My friend interviewed Smarc as part of a piece about podcasting. After the piece aired, Smarc wrote an email to my friend, personally. It was in the characteristic eight word style, but this one was a shitty little email about how much he thought the piece sucked. My friend, who was a HOOOOGE Smaron fan, asked for clarification. Smaron gave a list of complaints, and when my friend offered a reasonable explanation and even apology, Smaron wrote one, final, shitty little email about how, oh, he got it, the piece was meant to cover ground that other, better reporters had covered two years ago.
And suddenly the hostile attitudes of Michael Ian Black, and Michael Showalter, and Mike Birbiglia on their respective interviews on WTF all made sense. All that baggage, all that hurt history. I had fallen in love with Smarc and the podcast because I believed I was listening to a person walking the lonely bracing path of enlightenment. I believed that the hostility of the Michaels was rightly meant for the old Smarc, a Smarc who no longer existed. But, no. That Smarc is right here, ready to turn on anyone who dare tread on a whisper-thin hair trigger ego. He keeps a Google alert on his name, which is why this sclever snaming stuff.
So. That's it. We're done. I recycled the poster. I tossed out the page he'd signed in my notebook. He'd signed it, “We good?” No. We are not good. I gave away the t-shirt. I unsubscribed from the newsletter and the podcast. I unfollowed him on Twitter. I use his book to prop up my air conditioner. It was rough. But time has passed. I think I could love again, Jesse Thorn.
Interesting notes: Doughty and Smaron have both had serious substance abuse problems, and I came to love them during their sobriety. Something about having looked so deeply into the darkness, and pulled out of it. I had thought Jesse might be my first spiritual boyfriend who could casually kick back with a beer, but then it came up in the podcast that he doesn't drink (!). Still not sure of the reason why, but I feel all the more confident in the spiritual attraction.
Also, Doughty and Smaron are friends, dating back to Smaron's Air America days, and Smaron and Jesse Thorn are friends, prossibly just by virtue of being fellow podcasters in the same part of LA. So there's a disorienting feeling in all of this that that I'm making my way through a friend group.
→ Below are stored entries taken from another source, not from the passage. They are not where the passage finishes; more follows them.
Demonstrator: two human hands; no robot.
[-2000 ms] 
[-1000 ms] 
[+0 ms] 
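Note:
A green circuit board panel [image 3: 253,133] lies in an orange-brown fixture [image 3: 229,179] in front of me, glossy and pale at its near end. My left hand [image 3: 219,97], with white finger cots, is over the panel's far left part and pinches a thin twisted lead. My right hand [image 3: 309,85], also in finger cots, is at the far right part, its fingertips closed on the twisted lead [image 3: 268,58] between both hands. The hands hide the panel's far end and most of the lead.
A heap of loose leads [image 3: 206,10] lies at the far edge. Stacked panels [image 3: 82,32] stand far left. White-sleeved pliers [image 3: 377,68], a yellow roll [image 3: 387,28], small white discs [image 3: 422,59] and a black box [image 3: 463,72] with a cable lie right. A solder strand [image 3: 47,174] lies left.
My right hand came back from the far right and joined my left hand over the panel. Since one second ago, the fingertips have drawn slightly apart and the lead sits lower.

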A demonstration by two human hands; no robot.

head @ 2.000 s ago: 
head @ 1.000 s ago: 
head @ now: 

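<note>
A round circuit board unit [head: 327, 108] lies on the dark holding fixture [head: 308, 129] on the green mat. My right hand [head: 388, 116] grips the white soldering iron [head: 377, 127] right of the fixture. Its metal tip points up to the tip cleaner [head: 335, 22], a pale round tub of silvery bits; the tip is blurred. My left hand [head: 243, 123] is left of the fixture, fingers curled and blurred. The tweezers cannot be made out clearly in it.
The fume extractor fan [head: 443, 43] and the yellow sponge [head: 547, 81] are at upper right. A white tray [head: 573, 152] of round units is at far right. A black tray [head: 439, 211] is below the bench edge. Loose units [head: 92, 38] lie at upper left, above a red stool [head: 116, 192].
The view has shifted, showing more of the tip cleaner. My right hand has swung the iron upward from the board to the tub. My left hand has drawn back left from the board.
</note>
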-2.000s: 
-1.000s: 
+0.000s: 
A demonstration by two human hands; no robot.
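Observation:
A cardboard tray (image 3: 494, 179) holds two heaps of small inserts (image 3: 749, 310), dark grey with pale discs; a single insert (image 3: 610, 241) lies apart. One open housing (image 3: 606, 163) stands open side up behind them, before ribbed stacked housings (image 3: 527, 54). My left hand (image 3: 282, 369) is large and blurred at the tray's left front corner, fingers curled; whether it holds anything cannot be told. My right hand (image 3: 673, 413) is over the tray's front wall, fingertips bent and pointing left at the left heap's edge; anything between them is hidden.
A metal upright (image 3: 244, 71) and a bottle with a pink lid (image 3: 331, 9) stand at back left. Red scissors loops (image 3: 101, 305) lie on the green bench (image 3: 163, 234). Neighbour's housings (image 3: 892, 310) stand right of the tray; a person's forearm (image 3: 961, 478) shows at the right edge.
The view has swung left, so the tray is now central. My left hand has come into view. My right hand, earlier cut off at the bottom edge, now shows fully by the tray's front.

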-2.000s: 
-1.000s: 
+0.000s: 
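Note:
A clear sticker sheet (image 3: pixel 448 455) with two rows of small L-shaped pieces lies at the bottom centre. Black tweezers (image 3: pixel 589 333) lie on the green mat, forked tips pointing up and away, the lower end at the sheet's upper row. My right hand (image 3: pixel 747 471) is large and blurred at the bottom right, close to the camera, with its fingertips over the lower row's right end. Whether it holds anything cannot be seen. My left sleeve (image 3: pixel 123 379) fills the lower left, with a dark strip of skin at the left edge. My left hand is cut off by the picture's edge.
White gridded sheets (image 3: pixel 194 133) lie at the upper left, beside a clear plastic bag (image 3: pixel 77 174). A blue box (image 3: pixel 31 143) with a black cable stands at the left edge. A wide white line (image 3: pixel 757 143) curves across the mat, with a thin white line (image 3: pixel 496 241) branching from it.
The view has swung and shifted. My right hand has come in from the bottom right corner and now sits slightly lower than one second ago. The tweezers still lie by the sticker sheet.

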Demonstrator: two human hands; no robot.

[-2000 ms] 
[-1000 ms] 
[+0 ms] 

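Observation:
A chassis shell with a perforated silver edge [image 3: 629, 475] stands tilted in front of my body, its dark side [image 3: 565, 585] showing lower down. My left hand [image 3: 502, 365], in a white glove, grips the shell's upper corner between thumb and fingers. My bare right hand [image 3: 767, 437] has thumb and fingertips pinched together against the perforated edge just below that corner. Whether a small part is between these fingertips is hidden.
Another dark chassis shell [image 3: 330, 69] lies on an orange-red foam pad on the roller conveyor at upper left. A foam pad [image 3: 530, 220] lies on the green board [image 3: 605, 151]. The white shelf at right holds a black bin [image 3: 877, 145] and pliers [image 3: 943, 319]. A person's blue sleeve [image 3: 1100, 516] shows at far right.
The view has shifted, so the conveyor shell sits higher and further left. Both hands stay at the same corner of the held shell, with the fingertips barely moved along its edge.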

To clarify: Jesse Thorn's wife Theresa, nor his other wife Jordan Morris, nor Marcel's prior claim on him: none of these interfere with the spiritual relationship. If anything, they enhance it. I love knowing that my spiritual boyfriend is well-loved! My inner ethically polyamorous self runs free. (side note: I have a friend who gets annoyed every time I self-identify as a slut. “You are not a slut! You are a serial monogamist!” she says. She's correct. I am not a practicing slut. I'm a spiritual slut. It's like being a spiritual surgeon)
My spiritual boyfriend also does not interfere with my real-life lovely boyfriend and partner Vlad, nor my other boyfriend, the Cuisinart food processor.
EDIT: Vlad would like to add that he's pleased he was at least mentioned in this post.